The Tangled Tree traces the full arc of Woese’s life and career. We see the fiercely determined young scientist struggling to collect the data that he intuited would be important, and the brooding, combative mid-career professor fighting to have his beloved archaea and three-domains tree accepted by the scientific community. Finally, there is the jaded, curmudgeonly legend wracked by a Darwin complex. None of the accolades showered on Woese seemed to matter (he and many others clearly felt he deserved a Nobel prize, but he never got one). Around 2010, Woese and Canadian science historian Jan Sapp began to collaborate on a book tentatively entitled Beyond God and Darwin. The project never moved beyond Sapp’s draft introduction, on which Woese wrote: “Jan, you accord Darwin so much more substance than the bastard deserves.”

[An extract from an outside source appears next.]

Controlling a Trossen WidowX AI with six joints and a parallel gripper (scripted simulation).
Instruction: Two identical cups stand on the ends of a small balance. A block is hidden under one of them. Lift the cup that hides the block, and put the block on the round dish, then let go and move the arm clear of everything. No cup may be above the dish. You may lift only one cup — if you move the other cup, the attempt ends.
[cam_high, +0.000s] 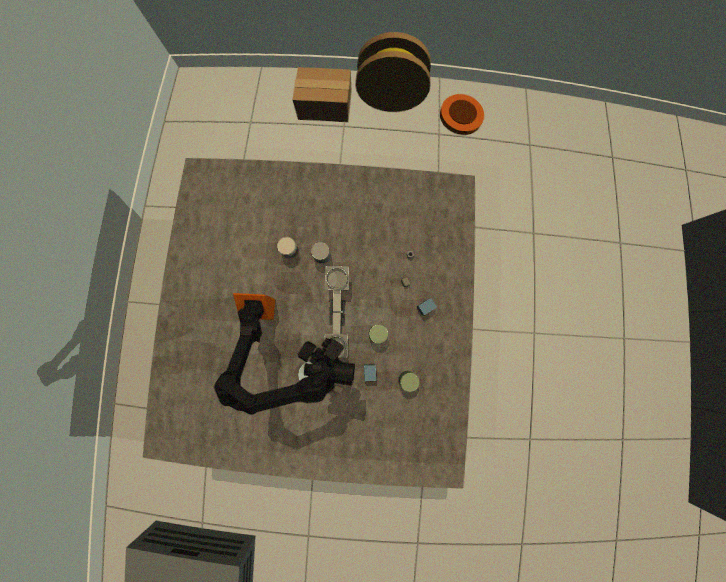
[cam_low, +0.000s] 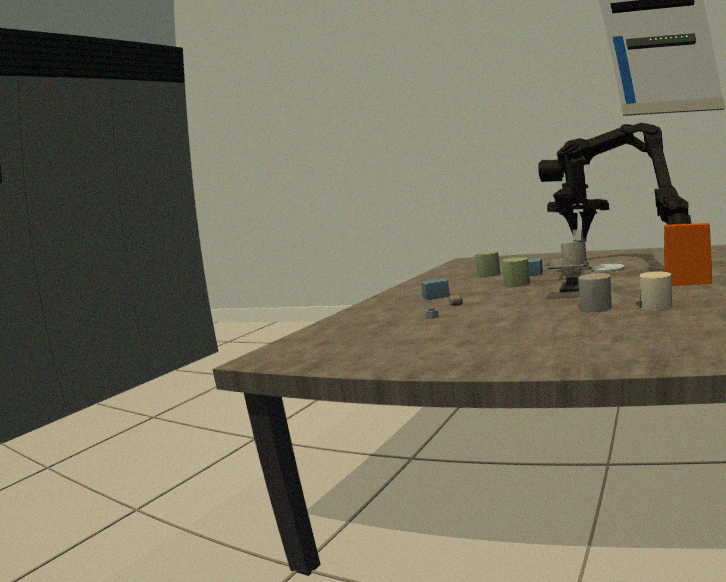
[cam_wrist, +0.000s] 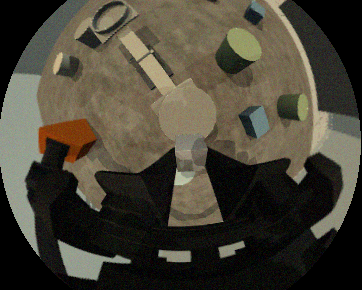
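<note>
Now: the round dish 80 mm behind my gripper tip, 70 mm to the right of it and 100 mm below it. The rest, counted from my gripper tip: cream cylinder (210 mm behind, 410 mm to the left, 60 mm below).
</note>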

Above all, Quammen reminds us that science is an imperfect, highly social activity. It happens in labs — but also in hallways and airports, over pizza or coffee. And as with any other human endeavour, egos and reputations play a huge part. Friendships are forged, broken and mended over perceived or actual slights in the literature or at conferences. The actual data matter less often than we would like to admit.

To what extent is the tree metaphor still ‘useful’? On this thorny question, Quammen is clear: among practising scientists, opinions differ greatly. Horizontal gene transfer is here to stay — it’s now a question of how, how much, how important and between which organisms. And it is here that our twenty-first-century science connects back to the centuries-old struggle to classify and make sense of the world around us. At root, science and philosophy are interwoven in ways that many of us fail to realize, a fact to which Quammen is wisely alert.